## Task objective
All the data should be repeated exactly. Any image in it is left out.

## Recorded data
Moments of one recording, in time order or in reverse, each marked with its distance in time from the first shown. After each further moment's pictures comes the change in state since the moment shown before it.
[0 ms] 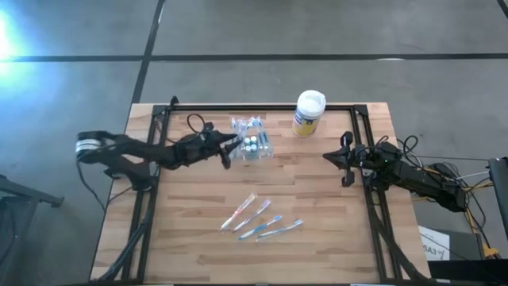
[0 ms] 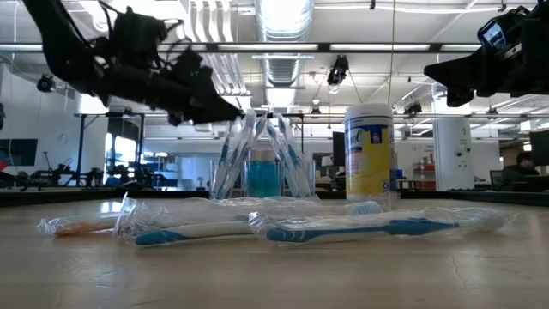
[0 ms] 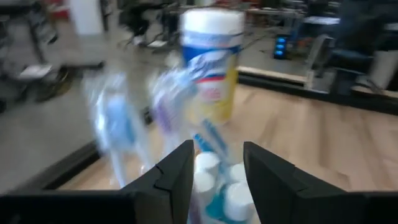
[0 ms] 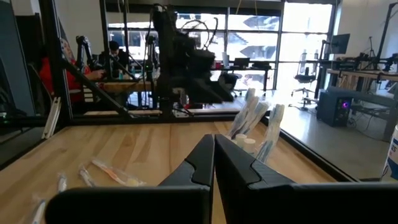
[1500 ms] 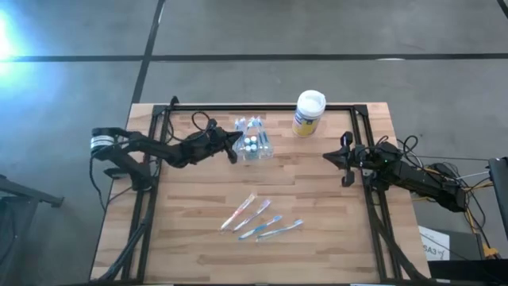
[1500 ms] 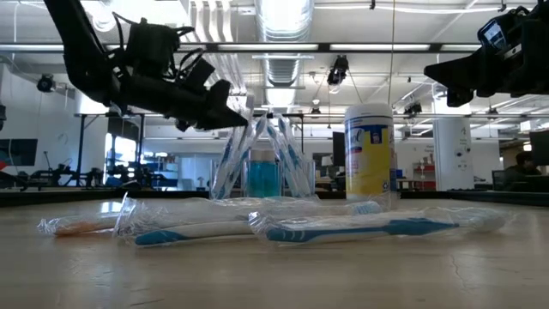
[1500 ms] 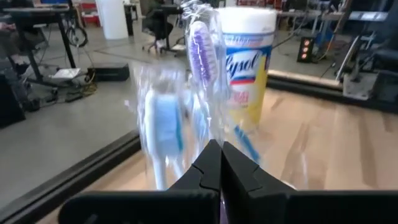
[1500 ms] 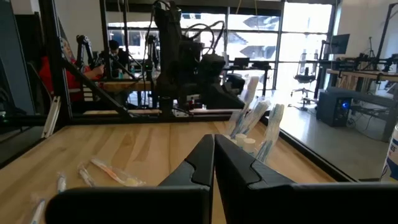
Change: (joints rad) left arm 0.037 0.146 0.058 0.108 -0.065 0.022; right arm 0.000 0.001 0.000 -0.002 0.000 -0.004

## Solution to this exercise
Moments of one recording, in time order or in reverse, each marked with its distance in time from the first shown. After each further moment's pictures comes the change in state since the moment shown before it.
[0 ms] 
[0 ms] 
[0 ms] 
[0 ms] 
[1500 ms] 
[1500 ms] 
[1500 ms] 
[1500 ms] 
Change: (joints rad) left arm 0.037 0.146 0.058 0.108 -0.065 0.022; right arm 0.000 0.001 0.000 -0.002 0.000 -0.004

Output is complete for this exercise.